■ Exercise brief ■
Restate verbatim the span of lines below between the line with "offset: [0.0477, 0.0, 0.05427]" and the line with "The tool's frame", including those two lines, and only that span.

Collected data entries
-----

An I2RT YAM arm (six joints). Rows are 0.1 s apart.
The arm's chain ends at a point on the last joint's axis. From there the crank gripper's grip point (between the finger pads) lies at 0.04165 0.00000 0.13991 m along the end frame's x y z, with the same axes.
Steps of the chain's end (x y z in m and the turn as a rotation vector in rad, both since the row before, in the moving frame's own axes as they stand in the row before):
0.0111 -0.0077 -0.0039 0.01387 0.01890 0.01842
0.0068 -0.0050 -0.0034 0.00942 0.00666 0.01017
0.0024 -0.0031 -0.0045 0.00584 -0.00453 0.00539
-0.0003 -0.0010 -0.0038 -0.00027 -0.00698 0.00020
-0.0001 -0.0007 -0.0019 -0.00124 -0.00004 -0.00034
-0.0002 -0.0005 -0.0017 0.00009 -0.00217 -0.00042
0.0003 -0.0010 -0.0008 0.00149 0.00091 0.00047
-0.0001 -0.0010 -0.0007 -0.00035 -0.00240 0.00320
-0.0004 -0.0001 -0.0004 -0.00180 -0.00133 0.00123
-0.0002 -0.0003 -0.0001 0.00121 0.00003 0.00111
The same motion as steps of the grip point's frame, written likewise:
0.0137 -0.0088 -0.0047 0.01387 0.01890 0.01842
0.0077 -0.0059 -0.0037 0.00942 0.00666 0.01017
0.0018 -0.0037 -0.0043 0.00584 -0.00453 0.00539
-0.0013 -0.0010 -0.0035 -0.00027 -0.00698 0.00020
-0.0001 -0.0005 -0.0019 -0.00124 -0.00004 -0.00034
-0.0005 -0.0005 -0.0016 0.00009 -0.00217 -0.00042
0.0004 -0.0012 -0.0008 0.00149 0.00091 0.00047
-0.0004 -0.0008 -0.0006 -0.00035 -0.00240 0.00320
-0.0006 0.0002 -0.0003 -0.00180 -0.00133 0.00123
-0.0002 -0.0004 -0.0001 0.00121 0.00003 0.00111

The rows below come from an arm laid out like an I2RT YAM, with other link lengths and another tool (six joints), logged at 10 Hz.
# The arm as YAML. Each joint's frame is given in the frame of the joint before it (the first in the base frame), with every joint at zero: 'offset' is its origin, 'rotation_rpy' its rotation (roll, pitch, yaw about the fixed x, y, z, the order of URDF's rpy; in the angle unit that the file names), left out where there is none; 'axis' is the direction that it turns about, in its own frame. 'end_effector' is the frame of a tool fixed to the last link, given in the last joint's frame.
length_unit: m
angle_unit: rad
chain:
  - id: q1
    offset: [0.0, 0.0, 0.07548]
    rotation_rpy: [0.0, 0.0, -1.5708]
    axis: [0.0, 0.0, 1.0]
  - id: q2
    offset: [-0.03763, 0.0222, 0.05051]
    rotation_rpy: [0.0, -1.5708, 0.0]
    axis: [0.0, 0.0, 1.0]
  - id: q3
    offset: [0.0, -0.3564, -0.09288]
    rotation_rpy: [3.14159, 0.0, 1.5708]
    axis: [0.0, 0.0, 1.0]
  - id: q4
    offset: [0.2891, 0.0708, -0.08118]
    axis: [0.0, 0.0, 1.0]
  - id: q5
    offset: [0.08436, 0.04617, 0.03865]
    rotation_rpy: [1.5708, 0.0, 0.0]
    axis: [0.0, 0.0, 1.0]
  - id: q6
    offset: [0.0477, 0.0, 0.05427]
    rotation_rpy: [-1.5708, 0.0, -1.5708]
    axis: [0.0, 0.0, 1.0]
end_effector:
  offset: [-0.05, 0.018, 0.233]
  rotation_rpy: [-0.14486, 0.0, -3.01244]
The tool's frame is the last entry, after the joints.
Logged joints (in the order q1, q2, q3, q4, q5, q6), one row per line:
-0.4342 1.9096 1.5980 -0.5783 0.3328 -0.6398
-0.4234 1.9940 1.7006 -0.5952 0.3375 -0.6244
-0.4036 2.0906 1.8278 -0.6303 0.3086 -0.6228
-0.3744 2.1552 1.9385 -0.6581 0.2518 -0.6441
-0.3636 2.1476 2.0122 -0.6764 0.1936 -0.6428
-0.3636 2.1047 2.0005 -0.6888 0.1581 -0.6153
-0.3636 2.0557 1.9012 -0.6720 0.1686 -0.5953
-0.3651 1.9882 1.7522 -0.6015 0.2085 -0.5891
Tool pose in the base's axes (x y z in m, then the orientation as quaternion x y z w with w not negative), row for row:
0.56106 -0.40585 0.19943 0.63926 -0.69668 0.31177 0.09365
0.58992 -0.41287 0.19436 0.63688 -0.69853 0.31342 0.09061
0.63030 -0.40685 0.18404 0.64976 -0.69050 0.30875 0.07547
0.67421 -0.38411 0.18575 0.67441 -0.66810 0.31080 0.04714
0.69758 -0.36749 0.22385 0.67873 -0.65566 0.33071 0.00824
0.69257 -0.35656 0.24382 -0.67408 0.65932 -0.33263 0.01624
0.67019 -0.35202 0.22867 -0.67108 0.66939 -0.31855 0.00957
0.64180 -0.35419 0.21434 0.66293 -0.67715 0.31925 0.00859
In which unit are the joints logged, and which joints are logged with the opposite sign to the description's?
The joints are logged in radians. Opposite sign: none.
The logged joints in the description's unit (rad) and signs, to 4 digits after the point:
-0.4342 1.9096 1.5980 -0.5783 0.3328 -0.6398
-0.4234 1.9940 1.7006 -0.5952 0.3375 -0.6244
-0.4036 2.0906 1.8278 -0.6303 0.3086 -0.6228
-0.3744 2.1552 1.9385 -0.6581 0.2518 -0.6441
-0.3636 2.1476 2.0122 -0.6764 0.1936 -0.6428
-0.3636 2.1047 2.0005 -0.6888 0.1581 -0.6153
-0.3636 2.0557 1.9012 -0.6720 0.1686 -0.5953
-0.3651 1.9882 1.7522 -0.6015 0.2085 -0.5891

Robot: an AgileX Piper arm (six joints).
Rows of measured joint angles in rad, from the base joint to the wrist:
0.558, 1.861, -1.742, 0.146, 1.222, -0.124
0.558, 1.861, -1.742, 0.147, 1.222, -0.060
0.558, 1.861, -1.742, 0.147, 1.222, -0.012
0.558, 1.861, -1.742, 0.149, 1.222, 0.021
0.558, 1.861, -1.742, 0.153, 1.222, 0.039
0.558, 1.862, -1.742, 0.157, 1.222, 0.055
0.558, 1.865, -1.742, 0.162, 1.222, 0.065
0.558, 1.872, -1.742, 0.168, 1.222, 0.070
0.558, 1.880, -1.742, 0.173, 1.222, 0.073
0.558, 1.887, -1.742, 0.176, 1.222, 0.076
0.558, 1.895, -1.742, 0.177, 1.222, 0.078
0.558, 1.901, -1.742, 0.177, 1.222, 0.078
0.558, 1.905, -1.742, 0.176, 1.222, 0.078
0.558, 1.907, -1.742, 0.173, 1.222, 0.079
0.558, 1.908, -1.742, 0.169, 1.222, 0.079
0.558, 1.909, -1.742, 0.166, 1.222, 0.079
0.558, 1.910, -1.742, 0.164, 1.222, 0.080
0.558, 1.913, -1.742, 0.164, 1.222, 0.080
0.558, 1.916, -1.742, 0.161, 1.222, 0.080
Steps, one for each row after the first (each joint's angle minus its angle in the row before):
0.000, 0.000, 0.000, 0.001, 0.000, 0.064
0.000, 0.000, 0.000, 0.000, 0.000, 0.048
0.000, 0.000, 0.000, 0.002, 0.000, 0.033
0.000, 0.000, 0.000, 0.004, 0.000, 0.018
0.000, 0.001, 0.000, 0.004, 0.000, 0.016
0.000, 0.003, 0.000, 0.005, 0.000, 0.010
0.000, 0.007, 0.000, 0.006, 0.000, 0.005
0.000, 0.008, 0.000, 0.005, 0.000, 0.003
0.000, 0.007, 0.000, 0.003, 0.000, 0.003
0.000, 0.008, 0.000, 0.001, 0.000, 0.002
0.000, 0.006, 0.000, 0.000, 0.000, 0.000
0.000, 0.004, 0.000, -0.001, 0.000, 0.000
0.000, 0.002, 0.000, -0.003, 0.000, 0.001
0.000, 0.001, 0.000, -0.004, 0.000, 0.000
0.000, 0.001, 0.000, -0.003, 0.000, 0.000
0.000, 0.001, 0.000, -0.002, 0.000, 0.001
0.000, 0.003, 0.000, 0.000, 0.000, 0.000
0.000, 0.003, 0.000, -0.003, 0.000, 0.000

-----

■ Response box ■
    offset: [0.0477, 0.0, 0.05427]
    rotation_rpy: [-1.5708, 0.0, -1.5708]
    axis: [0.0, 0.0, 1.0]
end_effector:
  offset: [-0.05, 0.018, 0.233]
  rotation_rpy: [-0.14486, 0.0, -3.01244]
The tool's frame is the last entry, after the joints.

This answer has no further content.